Map<ClientRegistration, JwtDecoder> publicKeyJwtDecoders = new ConcurrentHashMap<>();
return (clientRegistration) -> {
if (clientRegistration.getProviderDetails().getJwkSetUri() != null) {
return delegate.createDecoder(clientRegistration);
}
return publicKeyJwtDecoders.computeIfAbsent(clientRegistration, (key) -> {
NimbusJwtDecoder jwtDecoder = NimbusJwtDecoder.withPublicKey(publicKey).build();
jwtDecoder.setClaimSetConverter(OidcIdTokenDecoderFactory.createDefaultClaimTypeConverter());
return jwtDecoder;
});
};
}
If I'm misunderstanding anything, please let me know. Otherwise, I plan on closing this issue with the above suggestions to move you forward.

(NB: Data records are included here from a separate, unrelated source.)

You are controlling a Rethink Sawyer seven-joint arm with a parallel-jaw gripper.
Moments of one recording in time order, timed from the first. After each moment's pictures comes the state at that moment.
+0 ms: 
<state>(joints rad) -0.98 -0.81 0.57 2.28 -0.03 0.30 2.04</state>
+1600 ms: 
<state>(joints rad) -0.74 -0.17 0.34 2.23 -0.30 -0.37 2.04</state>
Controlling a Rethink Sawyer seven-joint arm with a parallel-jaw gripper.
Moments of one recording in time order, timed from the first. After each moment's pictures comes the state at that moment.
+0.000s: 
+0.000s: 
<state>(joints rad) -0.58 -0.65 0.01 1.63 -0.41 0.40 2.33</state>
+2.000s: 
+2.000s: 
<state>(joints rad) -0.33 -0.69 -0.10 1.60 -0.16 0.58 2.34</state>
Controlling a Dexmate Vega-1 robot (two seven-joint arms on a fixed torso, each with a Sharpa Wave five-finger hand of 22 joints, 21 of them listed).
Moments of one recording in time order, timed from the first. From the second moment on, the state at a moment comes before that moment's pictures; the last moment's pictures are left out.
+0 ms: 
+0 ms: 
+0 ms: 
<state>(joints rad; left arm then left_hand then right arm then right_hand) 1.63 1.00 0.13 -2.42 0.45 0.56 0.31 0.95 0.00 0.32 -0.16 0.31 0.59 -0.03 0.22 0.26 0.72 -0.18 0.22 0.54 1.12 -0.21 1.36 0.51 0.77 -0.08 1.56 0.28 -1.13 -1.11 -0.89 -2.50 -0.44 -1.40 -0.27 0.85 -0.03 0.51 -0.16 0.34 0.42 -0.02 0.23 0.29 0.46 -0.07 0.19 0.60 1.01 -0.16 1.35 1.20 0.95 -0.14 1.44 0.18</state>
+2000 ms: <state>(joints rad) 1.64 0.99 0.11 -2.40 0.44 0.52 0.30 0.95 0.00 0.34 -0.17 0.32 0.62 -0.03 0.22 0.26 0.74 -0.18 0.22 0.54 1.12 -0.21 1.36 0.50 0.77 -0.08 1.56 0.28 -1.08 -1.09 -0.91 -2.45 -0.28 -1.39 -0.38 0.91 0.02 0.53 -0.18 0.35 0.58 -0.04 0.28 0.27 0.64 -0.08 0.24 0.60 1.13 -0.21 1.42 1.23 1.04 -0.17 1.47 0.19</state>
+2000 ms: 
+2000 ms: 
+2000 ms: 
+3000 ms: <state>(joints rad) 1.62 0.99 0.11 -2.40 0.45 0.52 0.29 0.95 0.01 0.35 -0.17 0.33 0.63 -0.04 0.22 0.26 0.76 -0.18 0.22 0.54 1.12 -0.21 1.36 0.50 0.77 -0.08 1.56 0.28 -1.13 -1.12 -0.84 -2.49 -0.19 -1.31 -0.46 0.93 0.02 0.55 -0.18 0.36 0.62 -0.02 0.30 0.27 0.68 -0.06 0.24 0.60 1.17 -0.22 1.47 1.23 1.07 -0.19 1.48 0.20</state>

Comment From: kcsurapaneni
@sjohnr Thank you for your response.
it feels like this is a question that would be better suited to Stack Overflow. We prefer to use GitHub issues only for bugs and enhancements.
Initially, I also considered Stack Overflow. However, upon further consideration, I realized it could be an enhancement request, which is why I created a ticket here. After reviewing your response, I now understand that it is indeed more appropriate for Stack Overflow. I apologize for any confusion caused by my misunderstanding.
My original question was about creating a JWT decoder when the jwks_url is using a classpath (like classpath:/keys/oauth-public.key) value. Your solution provided me with a much better understanding, and I have managed to implement a solution similar to yours. Here's the revised code I came up with:
@Bean
public JwtDecoderFactory<ClientRegistration> idTokenDecoderFactory() {
return clientRegistration -> {
OidcIdTokenDecoderFactory delegate = new OidcIdTokenDecoderFactory();
if (StringUtils.hasLength(clientRegistration.getProviderDetails().getJwkSetUri()) &&
clientRegistration.getProviderDetails().getJwkSetUri().startsWith("classpath")) { // This checks whether jwks uri is associated with classpath or not?
NimbusJwtDecoder jwtDecoder = NimbusJwtDecoder.withPublicKey(clientRegistration.getProviderDetails().getJwkSetUri()).build(); // here actually converting the classpath string to RSAPublicKey
jwtDecoder.setClaimSetConverter(OidcIdTokenDecoderFactory.createDefaultClaimTypeConverter());
return jwtDecoder;
}
return delegate.createDecoder(clientRegistration);
};
}
This solution resolved my issue, so I will be closing this discussion with this comment. Additionally, I will update the title to "How can classpath public key values be utilized in the OAuth2 client jwks_uri?"